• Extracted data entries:
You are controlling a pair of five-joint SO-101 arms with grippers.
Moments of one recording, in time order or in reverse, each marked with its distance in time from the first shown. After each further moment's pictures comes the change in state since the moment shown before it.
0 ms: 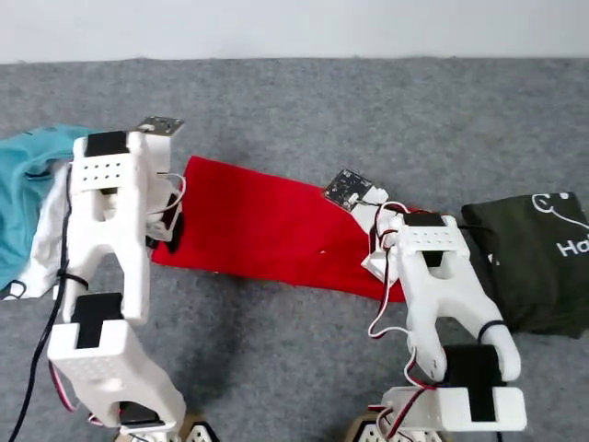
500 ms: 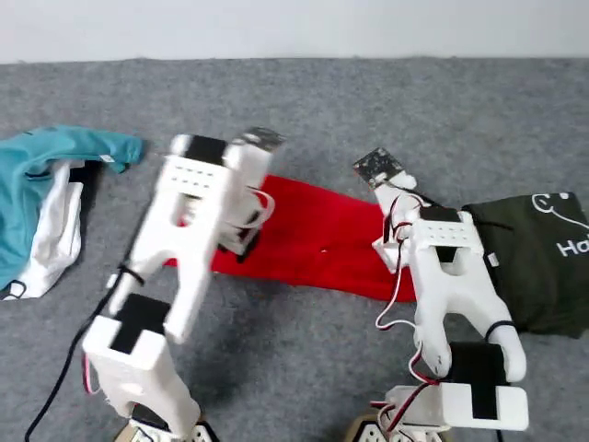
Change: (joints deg) left arm 23.1 0.0 0.0 -0.1 2.5; right arm 4.5 0.4 -3.0 -1.3 -12.1
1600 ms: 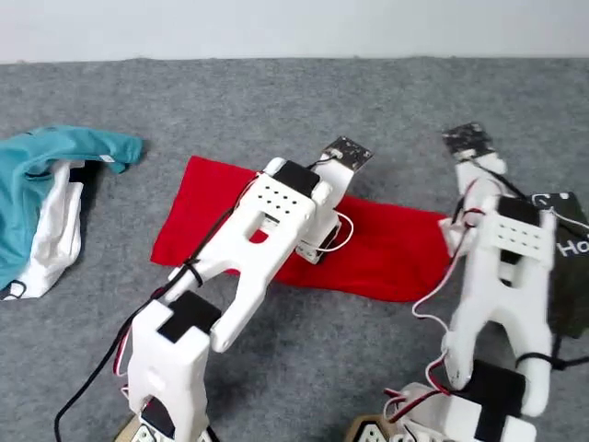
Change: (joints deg) left arm 14.3 10.3 -5.8 -13.6 10.5; right arm 17.9 -5.9 -9.1 9.4 -0.4
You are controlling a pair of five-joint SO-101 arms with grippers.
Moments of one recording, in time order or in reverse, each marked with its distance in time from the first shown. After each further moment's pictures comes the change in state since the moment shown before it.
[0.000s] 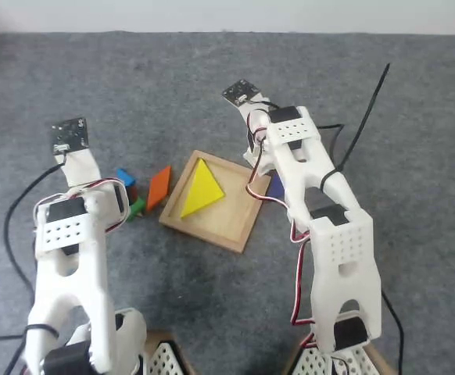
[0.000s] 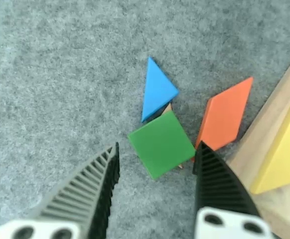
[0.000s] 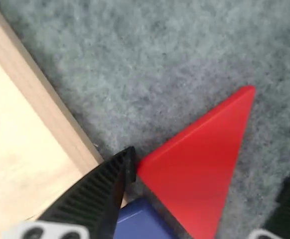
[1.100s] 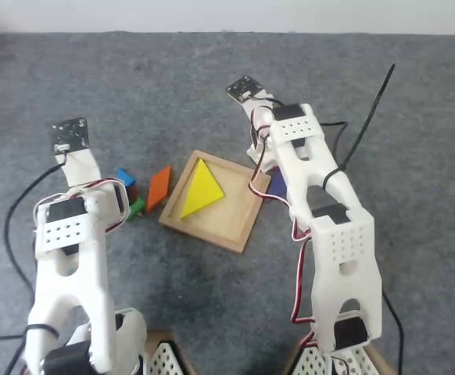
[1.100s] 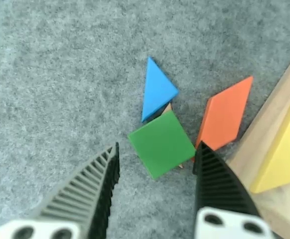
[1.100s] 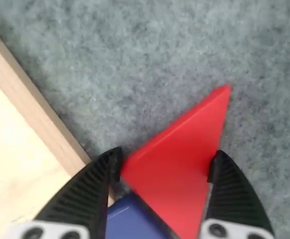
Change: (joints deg) left arm 0.0 0.0 0.0 0.0 -0.4; right arm 0.8 0.2 -2.2 1.1 0.3
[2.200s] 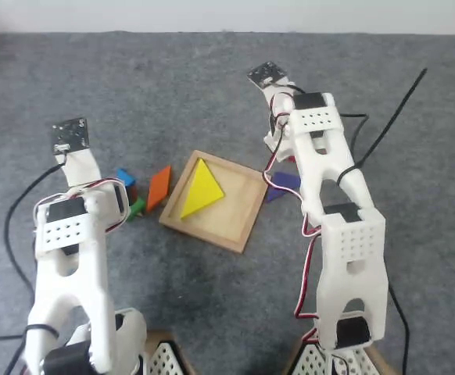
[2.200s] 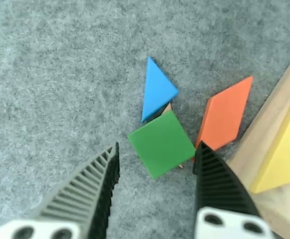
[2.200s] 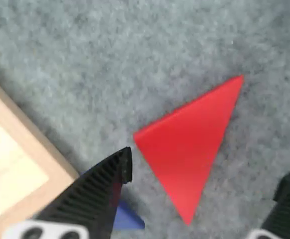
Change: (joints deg) left arm 0.0 0.0 0.0 0.0 -0.1; right arm 4.7 -1.4 -4.6 3.8 -0.4
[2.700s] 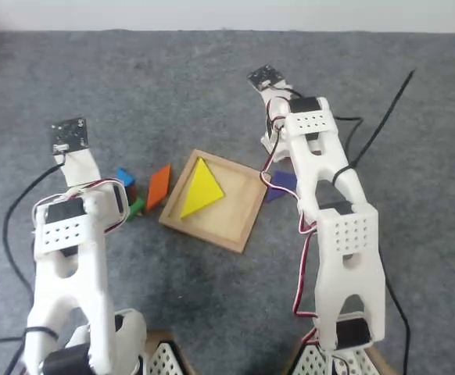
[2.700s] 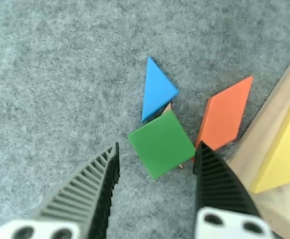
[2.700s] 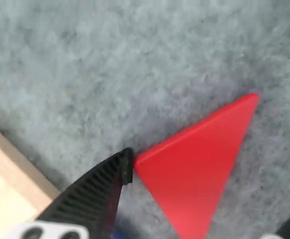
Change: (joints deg) left arm 0.0 0.0 0.0 0.0 -0.1; right arm -0.2 7.6 -4.8 -2.5 -2.3
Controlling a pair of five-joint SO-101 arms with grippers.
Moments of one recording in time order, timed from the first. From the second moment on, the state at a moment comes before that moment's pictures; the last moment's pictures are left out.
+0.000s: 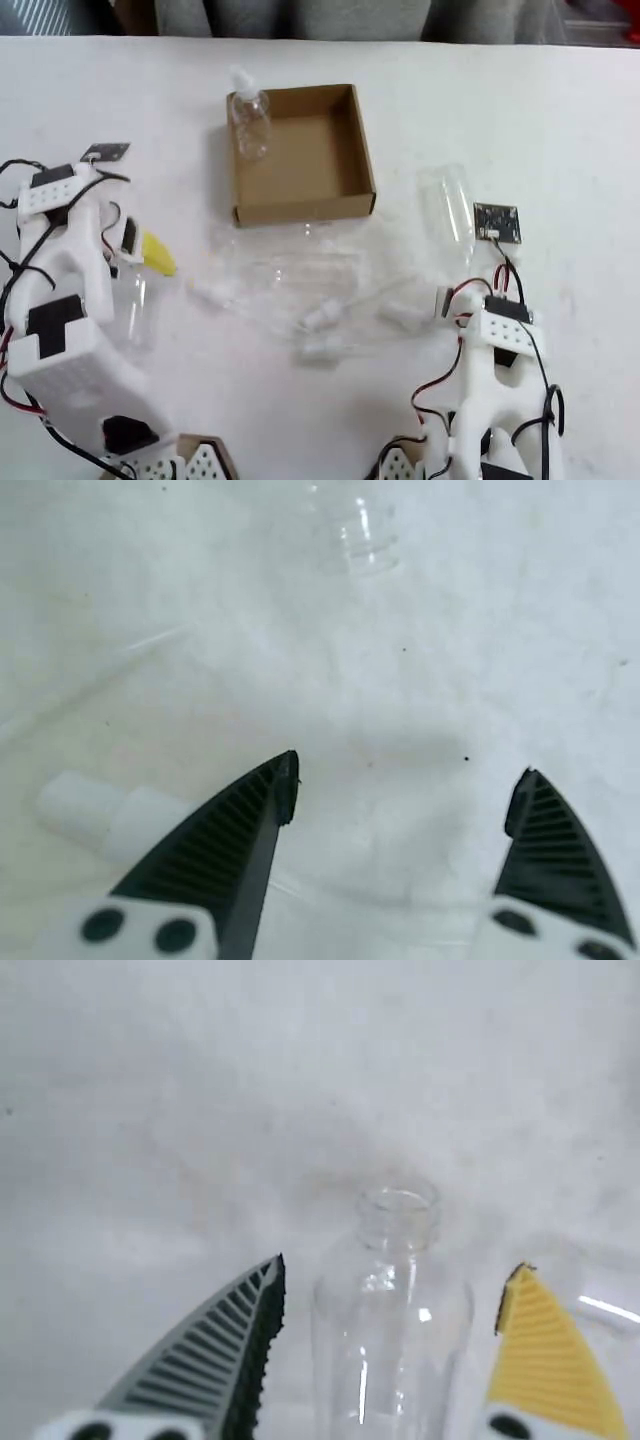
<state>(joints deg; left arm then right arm) -26.4 18.0 10.5 76.1 -17.0 12.5 -34.2 68.5 41.0 11.0</state>
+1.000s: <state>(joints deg) -24.4 16.8 19.6 65.5 -20.0 12.5 -34.2 68.5 41.0 11.0</state>
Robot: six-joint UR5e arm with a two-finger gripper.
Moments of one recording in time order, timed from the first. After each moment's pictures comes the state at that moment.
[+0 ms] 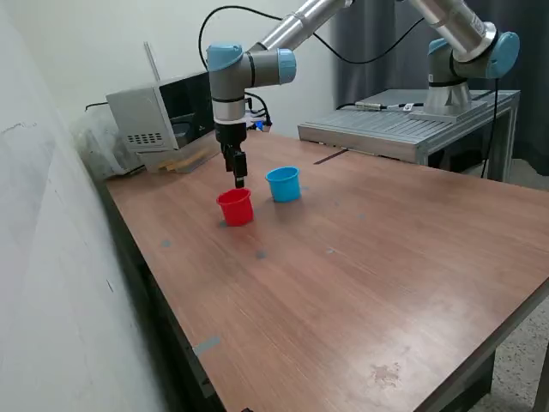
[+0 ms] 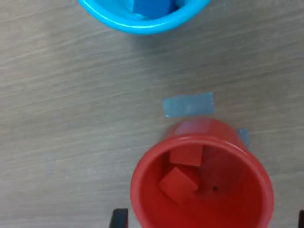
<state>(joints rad) -0.19 -0.74 1.16 -2.13 -1.77 3.16</state>
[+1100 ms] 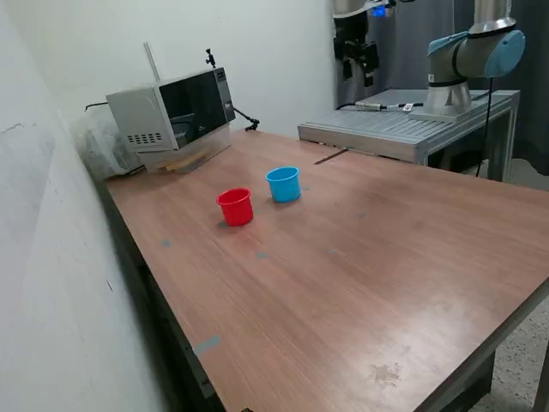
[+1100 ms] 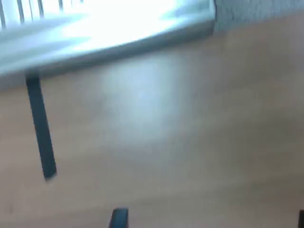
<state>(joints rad) -0.10 -1.55 1.84 -1.69 -1.73 3.29</state>
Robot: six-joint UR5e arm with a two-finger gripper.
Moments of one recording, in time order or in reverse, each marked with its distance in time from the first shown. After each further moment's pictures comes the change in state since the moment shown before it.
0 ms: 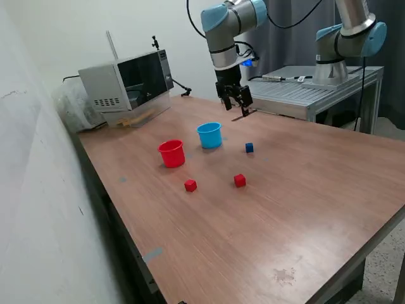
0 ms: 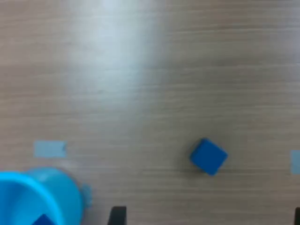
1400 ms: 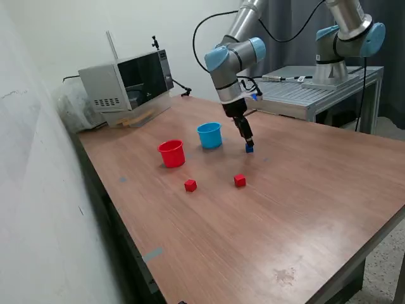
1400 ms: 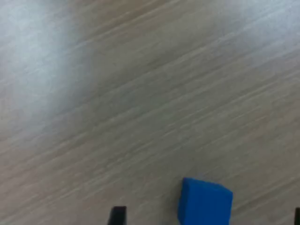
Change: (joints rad) arm -0.048 0.131 0.116 -0.214 0.150 0.349
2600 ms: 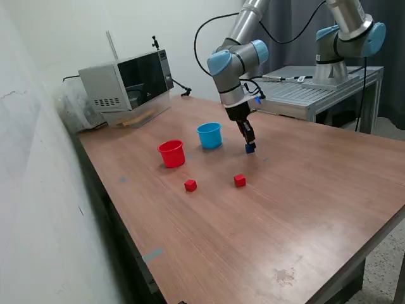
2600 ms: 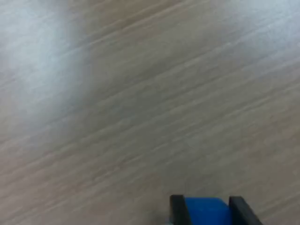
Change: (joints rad) arm 0.018 0.012 -0.005 0.006 -0.008 -0.003
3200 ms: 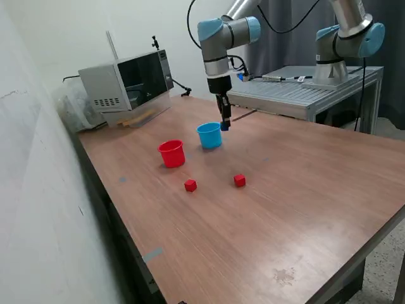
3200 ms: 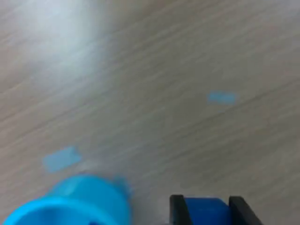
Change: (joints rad) arm -0.054 -0.122 -0.037 -0.019 -0.113 -0.014
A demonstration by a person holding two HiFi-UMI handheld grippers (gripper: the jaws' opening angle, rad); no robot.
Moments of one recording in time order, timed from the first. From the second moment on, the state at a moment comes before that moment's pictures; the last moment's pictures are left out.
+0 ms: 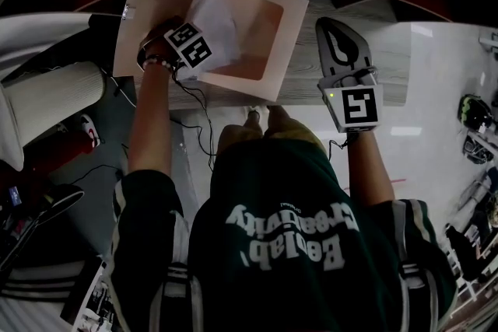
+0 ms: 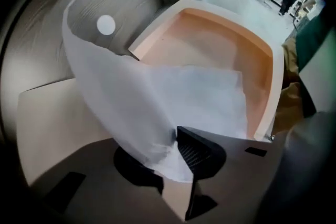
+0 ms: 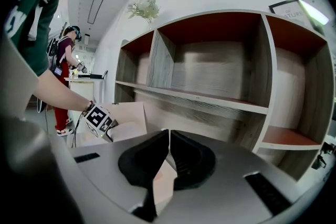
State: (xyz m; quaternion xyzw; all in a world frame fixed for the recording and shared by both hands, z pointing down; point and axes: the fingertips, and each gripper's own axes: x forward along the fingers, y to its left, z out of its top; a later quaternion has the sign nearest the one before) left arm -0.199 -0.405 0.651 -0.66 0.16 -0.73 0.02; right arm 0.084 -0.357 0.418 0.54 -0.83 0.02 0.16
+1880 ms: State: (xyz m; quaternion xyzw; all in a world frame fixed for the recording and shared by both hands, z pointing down) left arm -0.083 -0.385 0.715 -0.79 0.23 -0.56 -0.10; right arm 0.083 -0.330 0.457 0.55 -0.81 0.05 0.22
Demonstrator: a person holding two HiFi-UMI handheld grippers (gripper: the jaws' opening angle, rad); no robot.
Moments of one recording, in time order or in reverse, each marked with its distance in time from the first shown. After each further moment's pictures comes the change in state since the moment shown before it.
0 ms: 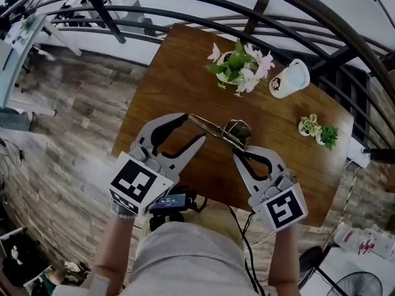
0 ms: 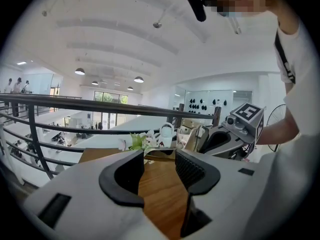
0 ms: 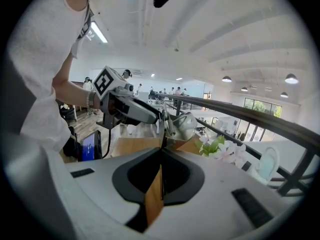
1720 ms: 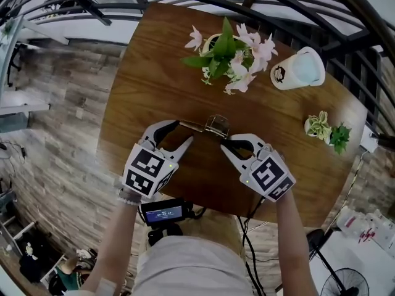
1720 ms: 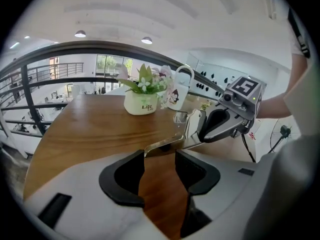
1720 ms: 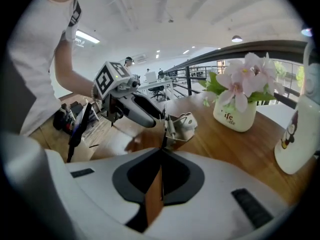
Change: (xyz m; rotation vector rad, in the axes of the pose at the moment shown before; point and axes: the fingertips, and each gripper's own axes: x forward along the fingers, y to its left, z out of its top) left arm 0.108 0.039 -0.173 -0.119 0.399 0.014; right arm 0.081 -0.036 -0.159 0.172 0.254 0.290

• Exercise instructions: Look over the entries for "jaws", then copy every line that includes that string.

• Output of the task:
A demonstration by a person holding two HiFi-UMI handheld grippers (gripper: the jaws' opening angle, rad); no robot.
Demonstrator: a person holding two HiFi-UMI handheld grippers (gripper: the jaws' opening angle, rad); no robot.

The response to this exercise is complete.